Assignment
With pictures left out, write out exactly every line from the start of the data through the one that contains "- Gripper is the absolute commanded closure".

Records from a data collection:
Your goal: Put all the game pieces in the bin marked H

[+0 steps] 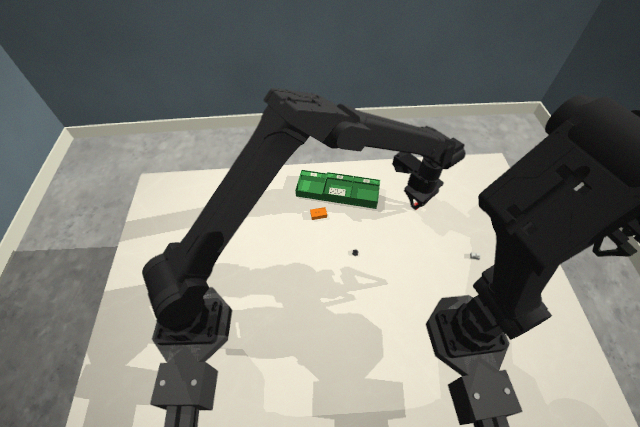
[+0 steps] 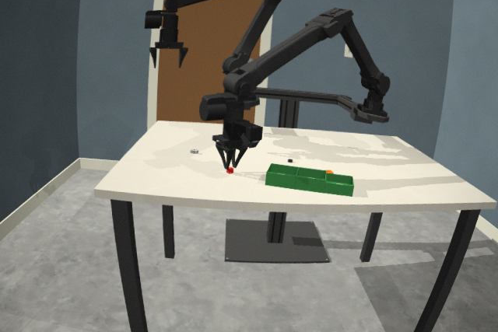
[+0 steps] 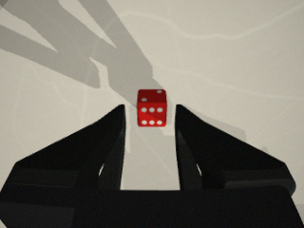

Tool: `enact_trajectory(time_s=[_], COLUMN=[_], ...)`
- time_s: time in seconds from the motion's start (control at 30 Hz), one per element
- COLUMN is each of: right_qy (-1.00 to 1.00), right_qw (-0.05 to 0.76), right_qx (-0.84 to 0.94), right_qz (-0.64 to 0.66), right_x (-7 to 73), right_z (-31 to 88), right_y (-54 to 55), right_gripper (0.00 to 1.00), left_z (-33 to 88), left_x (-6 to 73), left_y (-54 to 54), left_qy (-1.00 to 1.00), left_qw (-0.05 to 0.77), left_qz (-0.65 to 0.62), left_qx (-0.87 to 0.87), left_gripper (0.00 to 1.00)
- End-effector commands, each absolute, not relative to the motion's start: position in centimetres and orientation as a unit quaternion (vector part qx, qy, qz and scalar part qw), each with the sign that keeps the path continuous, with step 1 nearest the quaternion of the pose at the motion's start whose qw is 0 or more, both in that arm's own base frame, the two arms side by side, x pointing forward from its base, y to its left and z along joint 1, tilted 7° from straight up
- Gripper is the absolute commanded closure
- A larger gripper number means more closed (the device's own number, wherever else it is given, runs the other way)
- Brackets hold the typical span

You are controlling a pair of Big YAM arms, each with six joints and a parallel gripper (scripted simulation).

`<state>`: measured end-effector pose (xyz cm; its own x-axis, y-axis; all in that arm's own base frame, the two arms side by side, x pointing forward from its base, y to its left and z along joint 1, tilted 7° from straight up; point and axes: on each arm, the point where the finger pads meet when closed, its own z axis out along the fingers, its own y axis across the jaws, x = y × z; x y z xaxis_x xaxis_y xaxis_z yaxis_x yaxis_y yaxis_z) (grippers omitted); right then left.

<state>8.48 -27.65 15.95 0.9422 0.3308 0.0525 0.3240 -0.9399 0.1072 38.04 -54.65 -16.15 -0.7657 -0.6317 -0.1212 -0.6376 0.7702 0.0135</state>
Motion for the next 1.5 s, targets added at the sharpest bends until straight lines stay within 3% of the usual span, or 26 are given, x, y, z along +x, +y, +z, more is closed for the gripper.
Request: enact_trajectory(time_s=[0.0, 0.67, 0.7, 1.47], right_qy=[0.157, 0.157, 0.157, 0.157], right_qw=[0.049, 0.049, 0.049, 0.049], right_qx=[0.986, 0.986, 0.986, 0.986], right_qz=[0.036, 0.036, 0.036, 0.036], right_x=[8.1, 8.1, 8.1, 8.1], right_z=[16.3, 16.3, 16.3, 16.3], right_y=[-27.2, -27.2, -27.2, -27.2], right_gripper=[0.0, 0.0, 0.0, 0.0], left_z=[-15.8, -15.2, -15.2, -15.6], left_x=[38.3, 40.2, 40.1, 40.2], left_y=[-56.3, -56.2, -56.3, -56.2], left_qy=[0.939, 0.938, 0.939, 0.939], left_qw=[0.059, 0.061, 0.061, 0.061], left_qz=[0.009, 0.0, 0.0, 0.001], left_qx=[-0.339, -0.34, -0.34, -0.34], left_gripper=[0.7, 0.7, 0.89, 0.89])
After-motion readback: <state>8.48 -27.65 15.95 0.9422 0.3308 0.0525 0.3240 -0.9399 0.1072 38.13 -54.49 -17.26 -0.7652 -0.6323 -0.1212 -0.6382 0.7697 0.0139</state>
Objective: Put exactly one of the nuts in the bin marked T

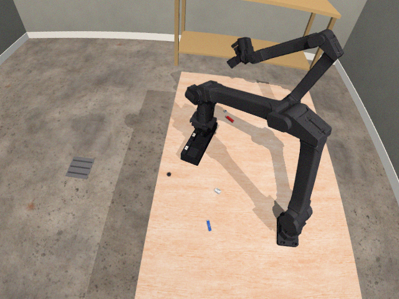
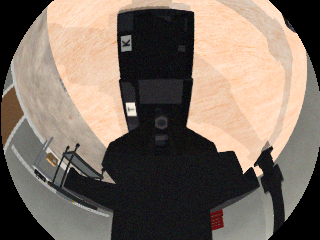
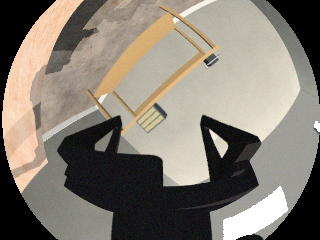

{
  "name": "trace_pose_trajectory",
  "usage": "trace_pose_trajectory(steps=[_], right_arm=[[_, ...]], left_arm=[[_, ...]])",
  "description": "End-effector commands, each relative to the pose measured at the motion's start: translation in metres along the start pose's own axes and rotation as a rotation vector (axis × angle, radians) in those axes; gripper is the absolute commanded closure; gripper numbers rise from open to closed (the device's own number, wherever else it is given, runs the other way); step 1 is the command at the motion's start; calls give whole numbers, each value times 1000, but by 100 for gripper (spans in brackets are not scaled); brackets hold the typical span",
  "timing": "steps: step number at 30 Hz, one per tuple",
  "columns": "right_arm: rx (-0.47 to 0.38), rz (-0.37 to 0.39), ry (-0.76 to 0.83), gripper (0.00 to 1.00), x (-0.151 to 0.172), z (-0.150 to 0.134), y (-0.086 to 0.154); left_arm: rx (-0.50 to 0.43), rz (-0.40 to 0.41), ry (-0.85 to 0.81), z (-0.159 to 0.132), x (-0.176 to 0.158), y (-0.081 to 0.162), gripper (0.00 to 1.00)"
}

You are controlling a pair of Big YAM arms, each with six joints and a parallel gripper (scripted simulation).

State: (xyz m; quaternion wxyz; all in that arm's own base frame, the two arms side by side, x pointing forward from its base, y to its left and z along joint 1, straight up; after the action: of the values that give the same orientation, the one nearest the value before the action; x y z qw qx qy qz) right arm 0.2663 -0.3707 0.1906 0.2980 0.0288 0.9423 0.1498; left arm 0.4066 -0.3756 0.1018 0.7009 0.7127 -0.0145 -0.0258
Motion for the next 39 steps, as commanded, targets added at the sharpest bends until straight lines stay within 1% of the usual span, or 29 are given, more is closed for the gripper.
trace_pose_trajectory(steps=[1,5,12,15,18,23,25,31,34,35,38,39], right_arm=[[13,6,-11,0,1,-7,-3],[13,6,-11,0,1,-7,-3],[13,6,-11,0,1,-7,-3],[13,6,-11,0,1,-7,-3],[13,6,-11,0,1,-7,-3],[13,6,-11,0,1,-7,-3],[13,6,-11,0,1,-7,-3],[13,6,-11,0,1,-7,-3],[13,6,-11,0,1,-7,-3],[13,6,-11,0,1,-7,-3],[13,6,-11,0,1,-7,-3],[13,6,-11,0,1,-7,-3]], left_arm=[[-61,67,-4,14,21,43,89],[-66,74,-4,14,20,49,89],[-66,74,-4,14,19,50,89],[-53,58,-4,18,24,19,89],[-57,63,-4,19,24,21,89],[-52,56,-4,18,23,7,89],[-27,26,-4,7,10,-11,89],[-17,14,-4,6,9,-30,89],[-17,14,-4,6,9,-32,89],[-43,46,-4,7,10,-12,89],[-17,13,-4,6,9,-40,89],[-17,13,-4,6,9,-42,89]])
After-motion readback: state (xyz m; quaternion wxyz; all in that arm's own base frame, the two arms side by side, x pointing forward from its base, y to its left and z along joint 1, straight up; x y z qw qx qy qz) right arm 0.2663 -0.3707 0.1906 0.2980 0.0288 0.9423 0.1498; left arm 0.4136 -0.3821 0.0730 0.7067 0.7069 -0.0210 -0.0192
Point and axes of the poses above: on each arm, the point where the finger pads meet when closed, its own y axis back along the fingers, its own x axis across the jaws, z = x × y, the point moved 3 cm from there along y, back along the fingers, and after that the axes turned 10 degrees about y, right-handed, at the moved point
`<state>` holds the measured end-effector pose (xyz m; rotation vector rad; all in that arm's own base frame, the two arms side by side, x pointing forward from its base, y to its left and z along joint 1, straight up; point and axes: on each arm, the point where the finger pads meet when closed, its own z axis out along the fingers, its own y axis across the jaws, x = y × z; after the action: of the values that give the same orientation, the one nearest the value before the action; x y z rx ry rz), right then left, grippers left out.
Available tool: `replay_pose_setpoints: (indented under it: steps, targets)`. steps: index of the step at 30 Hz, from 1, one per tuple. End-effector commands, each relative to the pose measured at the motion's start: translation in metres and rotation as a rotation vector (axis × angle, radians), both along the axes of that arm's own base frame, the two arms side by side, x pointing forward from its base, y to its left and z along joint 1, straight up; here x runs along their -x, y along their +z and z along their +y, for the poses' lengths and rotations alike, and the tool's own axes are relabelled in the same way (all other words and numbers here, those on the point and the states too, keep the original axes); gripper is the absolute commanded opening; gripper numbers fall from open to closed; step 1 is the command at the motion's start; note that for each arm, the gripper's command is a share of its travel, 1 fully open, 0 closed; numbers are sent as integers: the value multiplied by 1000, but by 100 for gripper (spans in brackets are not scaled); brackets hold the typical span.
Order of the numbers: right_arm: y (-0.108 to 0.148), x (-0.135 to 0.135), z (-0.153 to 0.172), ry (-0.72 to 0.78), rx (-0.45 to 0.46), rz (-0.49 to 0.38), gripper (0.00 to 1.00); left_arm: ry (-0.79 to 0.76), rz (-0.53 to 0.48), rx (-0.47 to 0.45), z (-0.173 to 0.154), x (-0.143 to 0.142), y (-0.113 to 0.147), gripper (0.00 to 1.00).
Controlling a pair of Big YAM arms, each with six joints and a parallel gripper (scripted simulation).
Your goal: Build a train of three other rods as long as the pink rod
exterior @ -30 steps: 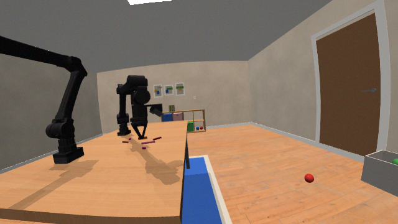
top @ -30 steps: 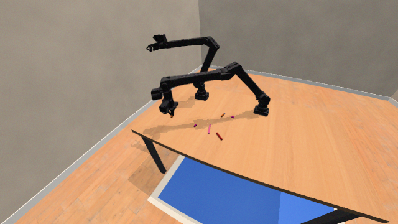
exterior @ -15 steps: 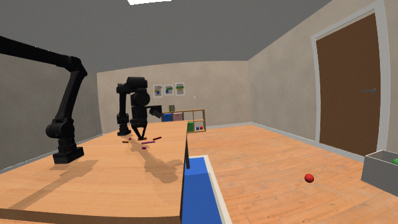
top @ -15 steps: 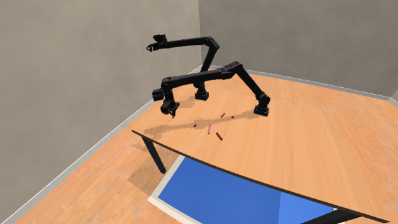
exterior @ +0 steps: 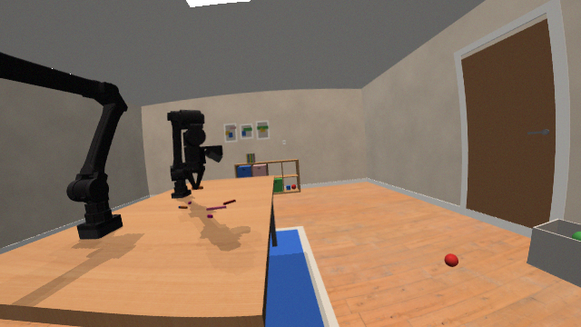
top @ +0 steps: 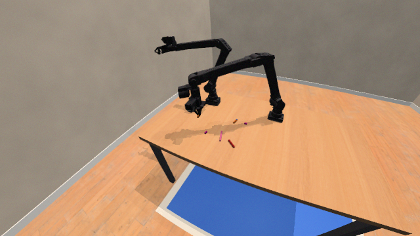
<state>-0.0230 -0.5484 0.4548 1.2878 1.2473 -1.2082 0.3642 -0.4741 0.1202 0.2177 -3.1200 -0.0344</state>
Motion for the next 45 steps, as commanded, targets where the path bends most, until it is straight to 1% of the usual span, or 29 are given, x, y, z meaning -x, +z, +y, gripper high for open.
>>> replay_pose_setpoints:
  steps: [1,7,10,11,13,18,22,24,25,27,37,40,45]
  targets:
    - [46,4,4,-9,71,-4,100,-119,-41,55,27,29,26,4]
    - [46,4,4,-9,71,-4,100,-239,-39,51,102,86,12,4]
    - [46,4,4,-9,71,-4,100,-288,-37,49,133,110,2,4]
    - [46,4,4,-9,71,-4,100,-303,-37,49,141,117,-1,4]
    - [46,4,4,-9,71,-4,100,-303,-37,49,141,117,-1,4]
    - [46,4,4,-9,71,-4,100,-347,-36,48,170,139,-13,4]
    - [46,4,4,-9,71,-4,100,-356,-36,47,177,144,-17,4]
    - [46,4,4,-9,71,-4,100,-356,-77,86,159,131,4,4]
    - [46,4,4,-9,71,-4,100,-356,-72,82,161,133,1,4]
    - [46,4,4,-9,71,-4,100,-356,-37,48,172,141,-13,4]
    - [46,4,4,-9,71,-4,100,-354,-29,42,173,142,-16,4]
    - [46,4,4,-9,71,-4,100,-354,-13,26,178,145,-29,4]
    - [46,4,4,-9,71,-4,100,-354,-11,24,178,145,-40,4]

Written solution
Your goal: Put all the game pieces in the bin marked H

[+0 steps] 
[+0 steps] 
[+0 steps] 

Tool: `enact_trajectory(time_s=[_], COLUMN=[_], ...)`
- time_s: time in seconds from the motion's start (control at 30 Hz), one per element
- COLUMN is each of: right_qy (-1.00 to 1.00), right_qw (-0.05 to 0.76), right_qx (-0.84 to 0.94), right_qz (-0.64 to 0.66), right_x (-7 to 73), right_z (-31 to 88), right_y (-54 to 55), right_gripper (0.00 to 1.00), left_z (-33 to 88), left_x (-6 to 73), left_y (-54 to 54), left_qy (-1.00 to 1.00), left_qw (-0.05 to 0.77), left_qz (-0.65 to 0.62), left_qx (-0.87 to 0.87), left_gripper (0.00 to 1.00)
- End-effector commands, each absolute, not relative to the motion's start: position in centimetres and orientation as a unit quaternion (vector part qx, qy, qz and scalar part qw), each with the sign that keeps the path continuous, with step 1 nearest the quaternion of the pose at the motion's start whose qw is 0 or more, both in that arm's own base frame, the two arms side by side, x pointing forward from its base, y to its left and z along joint 1, tilted 7° from straight up
- Gripper is the absolute commanded closure

This answer is finished.